The large pink bags contain a letter personally signed by the designer, a kilo of the finest Belgian chocolate in the country (Napolean, made by Jaikishen’s son Chetan’s company, priced at Rs 2,000 a pop) and a set of organdie placemats and napkins, with cutwork and self-embroidery (made by her other son Yogi’s export house, priced above Rs 1,600). If Rs 4,000 per invitation makes you cringe with impecuniousness, you haven’t heard of India Couture Week.

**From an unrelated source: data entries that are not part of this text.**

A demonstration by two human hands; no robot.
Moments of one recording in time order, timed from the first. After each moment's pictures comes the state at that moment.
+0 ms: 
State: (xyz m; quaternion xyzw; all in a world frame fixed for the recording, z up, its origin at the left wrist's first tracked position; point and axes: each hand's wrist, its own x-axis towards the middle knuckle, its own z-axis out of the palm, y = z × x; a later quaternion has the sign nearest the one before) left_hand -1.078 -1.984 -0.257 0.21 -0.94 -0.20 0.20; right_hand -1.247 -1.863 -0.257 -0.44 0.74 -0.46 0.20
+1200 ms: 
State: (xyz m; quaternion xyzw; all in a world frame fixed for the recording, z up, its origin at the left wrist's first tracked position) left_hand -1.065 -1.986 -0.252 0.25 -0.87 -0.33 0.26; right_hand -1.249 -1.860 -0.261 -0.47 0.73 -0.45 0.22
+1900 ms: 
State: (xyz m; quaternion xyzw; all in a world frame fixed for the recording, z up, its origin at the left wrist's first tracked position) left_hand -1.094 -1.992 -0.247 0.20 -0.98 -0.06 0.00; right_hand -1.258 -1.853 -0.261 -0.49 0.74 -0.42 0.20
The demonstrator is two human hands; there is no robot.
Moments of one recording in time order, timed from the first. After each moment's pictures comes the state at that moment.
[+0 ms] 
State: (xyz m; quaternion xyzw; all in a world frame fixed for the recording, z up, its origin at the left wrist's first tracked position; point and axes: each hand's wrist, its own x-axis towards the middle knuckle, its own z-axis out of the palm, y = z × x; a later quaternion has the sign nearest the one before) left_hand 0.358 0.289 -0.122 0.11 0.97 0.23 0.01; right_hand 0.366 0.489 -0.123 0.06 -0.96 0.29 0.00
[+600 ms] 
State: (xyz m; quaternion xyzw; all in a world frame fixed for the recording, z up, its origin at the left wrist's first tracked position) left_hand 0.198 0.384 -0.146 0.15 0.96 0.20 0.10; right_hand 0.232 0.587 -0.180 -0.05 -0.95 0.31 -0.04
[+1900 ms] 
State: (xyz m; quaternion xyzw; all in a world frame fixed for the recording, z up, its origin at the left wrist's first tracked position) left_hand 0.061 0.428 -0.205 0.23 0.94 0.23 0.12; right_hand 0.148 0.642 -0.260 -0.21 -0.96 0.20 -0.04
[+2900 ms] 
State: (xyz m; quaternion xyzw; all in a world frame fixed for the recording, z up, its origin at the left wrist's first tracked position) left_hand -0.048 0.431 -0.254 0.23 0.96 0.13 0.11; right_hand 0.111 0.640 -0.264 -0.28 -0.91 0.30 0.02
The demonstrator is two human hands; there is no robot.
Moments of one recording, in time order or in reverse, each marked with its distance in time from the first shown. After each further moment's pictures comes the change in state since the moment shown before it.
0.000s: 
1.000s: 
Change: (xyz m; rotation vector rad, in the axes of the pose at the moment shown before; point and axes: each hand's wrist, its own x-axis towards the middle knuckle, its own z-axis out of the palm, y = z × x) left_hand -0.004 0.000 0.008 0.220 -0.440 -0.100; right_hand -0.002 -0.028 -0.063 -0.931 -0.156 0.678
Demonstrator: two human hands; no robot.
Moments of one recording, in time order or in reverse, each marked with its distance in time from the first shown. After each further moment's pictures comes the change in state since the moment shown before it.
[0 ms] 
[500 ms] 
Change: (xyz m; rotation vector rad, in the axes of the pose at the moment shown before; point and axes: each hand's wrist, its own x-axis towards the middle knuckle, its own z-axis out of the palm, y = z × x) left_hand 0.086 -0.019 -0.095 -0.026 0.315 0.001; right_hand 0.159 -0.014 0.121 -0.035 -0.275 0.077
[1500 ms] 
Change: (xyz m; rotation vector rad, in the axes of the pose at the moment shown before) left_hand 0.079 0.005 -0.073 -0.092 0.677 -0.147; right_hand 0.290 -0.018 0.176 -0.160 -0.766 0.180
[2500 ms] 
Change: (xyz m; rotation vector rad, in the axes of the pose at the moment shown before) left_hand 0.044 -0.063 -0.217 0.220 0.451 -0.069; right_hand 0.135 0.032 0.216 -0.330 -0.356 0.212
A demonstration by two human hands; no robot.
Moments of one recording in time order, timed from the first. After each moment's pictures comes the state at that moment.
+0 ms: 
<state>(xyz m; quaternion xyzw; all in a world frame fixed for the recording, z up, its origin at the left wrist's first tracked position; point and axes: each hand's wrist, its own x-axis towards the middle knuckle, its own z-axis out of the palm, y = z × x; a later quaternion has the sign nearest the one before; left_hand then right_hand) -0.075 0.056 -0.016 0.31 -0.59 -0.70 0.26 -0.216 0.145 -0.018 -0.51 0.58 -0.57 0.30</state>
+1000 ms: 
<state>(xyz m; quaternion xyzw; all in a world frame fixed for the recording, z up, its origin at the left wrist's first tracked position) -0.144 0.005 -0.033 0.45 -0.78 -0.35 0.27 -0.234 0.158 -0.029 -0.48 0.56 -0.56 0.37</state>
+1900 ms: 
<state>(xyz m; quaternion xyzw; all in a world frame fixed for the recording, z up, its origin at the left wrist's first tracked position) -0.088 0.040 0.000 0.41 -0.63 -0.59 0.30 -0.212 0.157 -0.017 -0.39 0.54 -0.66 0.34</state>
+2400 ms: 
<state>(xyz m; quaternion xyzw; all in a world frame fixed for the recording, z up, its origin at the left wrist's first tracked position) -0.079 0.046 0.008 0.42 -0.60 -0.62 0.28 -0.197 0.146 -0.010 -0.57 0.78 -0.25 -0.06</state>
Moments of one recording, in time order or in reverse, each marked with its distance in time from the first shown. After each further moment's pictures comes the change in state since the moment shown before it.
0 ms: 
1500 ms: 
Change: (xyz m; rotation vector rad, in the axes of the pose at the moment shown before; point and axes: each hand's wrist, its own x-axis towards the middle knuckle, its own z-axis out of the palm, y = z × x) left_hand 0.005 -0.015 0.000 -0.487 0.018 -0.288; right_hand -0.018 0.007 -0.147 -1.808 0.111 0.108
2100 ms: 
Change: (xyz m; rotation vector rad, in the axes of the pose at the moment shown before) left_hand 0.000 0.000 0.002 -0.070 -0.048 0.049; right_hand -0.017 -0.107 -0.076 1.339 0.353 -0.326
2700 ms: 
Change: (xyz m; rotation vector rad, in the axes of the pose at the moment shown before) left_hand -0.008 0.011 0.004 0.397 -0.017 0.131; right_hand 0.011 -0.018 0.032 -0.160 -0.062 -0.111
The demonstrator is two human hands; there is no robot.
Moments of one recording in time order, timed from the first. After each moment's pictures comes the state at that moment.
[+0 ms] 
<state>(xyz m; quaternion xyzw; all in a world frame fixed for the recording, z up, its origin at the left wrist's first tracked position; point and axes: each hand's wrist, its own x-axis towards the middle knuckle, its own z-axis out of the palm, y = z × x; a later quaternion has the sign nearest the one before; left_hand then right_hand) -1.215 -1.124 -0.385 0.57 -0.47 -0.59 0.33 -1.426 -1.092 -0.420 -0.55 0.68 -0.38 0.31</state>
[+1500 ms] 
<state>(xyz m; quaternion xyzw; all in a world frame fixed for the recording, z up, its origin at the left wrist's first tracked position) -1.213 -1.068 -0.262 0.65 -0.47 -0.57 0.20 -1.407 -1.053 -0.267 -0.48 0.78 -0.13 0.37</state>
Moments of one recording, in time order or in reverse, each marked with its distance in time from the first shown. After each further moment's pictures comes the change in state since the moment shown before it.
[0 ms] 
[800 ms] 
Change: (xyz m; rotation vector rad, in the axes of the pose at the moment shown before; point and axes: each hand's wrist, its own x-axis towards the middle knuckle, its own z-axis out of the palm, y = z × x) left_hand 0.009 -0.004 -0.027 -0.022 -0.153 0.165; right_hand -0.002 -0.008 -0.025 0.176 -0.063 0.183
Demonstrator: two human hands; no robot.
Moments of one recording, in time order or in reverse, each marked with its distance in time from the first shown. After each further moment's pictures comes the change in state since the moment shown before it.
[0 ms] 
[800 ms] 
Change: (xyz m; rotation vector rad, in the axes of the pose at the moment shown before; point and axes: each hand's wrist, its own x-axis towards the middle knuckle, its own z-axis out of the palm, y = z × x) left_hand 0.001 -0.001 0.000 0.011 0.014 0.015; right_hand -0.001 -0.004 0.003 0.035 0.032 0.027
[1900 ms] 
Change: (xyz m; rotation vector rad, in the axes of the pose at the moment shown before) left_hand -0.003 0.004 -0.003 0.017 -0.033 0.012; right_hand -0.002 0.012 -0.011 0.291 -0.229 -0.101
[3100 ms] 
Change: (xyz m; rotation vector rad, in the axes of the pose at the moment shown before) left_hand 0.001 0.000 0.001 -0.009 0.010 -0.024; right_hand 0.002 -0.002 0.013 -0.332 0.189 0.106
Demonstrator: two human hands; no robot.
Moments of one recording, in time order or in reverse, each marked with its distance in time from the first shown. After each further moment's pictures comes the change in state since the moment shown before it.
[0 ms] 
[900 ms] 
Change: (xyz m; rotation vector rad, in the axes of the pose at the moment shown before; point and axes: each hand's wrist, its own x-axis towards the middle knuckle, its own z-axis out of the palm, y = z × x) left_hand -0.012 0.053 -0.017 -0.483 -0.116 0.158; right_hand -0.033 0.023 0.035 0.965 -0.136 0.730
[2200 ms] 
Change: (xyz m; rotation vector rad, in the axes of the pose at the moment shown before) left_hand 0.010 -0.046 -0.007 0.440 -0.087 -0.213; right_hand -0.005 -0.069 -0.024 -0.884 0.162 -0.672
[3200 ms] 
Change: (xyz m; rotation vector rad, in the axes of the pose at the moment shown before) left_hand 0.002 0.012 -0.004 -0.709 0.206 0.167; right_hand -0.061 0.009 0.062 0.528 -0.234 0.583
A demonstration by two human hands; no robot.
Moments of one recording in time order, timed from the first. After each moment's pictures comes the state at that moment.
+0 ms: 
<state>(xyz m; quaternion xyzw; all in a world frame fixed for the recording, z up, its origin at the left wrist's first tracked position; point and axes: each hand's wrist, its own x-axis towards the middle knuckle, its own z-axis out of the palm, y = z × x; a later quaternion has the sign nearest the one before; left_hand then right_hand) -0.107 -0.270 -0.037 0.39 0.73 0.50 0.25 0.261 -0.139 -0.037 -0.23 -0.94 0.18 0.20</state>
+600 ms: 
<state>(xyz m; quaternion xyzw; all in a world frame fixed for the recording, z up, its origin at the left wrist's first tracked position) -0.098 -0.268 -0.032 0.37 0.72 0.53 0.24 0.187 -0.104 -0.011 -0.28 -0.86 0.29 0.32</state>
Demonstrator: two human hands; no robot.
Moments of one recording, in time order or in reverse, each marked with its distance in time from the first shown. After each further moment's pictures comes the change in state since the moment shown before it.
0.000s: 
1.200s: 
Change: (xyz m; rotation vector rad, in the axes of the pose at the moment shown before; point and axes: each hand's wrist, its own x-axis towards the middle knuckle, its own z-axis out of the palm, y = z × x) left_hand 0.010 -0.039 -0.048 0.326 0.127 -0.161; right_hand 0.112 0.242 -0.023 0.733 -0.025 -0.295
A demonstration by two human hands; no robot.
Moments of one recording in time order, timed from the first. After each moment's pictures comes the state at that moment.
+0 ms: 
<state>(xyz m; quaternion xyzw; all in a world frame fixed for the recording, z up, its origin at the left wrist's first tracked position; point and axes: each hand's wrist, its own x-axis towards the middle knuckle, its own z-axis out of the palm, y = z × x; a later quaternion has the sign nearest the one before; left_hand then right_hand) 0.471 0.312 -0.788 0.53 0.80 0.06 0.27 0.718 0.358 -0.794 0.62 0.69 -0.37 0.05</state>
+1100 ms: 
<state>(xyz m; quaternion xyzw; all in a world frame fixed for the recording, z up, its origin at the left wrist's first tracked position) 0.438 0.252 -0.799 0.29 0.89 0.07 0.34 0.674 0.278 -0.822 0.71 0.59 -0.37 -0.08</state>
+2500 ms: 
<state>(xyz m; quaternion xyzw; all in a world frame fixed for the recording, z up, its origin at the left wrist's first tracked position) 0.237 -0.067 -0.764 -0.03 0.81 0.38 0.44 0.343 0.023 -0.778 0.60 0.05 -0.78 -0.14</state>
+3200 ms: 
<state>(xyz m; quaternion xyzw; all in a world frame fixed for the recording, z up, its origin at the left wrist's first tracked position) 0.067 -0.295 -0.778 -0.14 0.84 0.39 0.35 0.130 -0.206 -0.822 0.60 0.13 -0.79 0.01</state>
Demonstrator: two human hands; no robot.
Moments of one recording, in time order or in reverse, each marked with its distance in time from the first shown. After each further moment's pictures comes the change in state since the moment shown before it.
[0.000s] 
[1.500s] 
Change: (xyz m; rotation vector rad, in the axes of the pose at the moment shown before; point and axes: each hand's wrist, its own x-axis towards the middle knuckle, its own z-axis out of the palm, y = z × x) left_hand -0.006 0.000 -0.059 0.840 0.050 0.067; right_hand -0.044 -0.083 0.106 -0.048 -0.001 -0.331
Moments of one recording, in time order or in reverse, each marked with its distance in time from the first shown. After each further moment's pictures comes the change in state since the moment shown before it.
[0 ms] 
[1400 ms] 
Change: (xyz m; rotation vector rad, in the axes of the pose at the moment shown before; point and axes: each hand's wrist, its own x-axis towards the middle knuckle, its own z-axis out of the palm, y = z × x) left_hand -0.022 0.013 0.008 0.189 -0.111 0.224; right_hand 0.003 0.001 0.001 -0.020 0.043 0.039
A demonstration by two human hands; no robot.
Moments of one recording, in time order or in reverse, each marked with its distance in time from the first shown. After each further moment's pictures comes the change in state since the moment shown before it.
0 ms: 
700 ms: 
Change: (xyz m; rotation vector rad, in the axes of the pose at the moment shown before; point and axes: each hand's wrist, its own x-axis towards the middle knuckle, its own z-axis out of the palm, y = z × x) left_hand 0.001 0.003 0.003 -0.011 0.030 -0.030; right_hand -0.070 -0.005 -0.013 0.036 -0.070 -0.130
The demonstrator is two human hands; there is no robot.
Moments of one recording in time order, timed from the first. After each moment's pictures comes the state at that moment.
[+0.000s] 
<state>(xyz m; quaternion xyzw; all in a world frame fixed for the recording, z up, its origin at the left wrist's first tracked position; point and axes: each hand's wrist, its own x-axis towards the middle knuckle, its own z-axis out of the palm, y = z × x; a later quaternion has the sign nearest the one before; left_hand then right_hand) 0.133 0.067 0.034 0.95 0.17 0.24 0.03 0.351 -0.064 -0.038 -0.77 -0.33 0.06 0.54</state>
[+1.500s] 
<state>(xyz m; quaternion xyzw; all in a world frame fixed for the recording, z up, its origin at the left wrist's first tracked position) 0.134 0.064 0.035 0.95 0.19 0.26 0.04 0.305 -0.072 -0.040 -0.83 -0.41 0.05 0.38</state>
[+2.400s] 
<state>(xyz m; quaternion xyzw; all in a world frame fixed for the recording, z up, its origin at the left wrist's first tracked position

The country’s first couture week follows a decade after its first fashion week. It may be dipped in irony, since India is best known for her handiwork—elaborate embroideries, finely woven silks, gold threadwork—all the perquisites that our bountiful manual labour offers. But since ready-to-wear (or, as it’s fashionably called the world over, prêt-a-porter) was the order of the day in the USA and Europe, ready-to-wear it had to be for India too.
Finally, the Fashion Design Council of India roped in Mumbai socialite-cum-property magnate Sunny Dewan to spare a few crores on a three-year contract, and the HDIL India Couture Week was on its way. The celebration of ostentations began at the lawns of the Grand Hyatt, Mumbai, last Tuesday, September 16, amidst pouring rain and a dampener of an opening show by Ritu Kumar. It concludes tonight with shows by Manish Malhotra and Rohit Bal. Other participating designers include Tarun Tahiliani, JJ Valaya, Anamika Khanna, Varun Bahl, Manav Gangwani, Suneet Varma and Ashish Soni.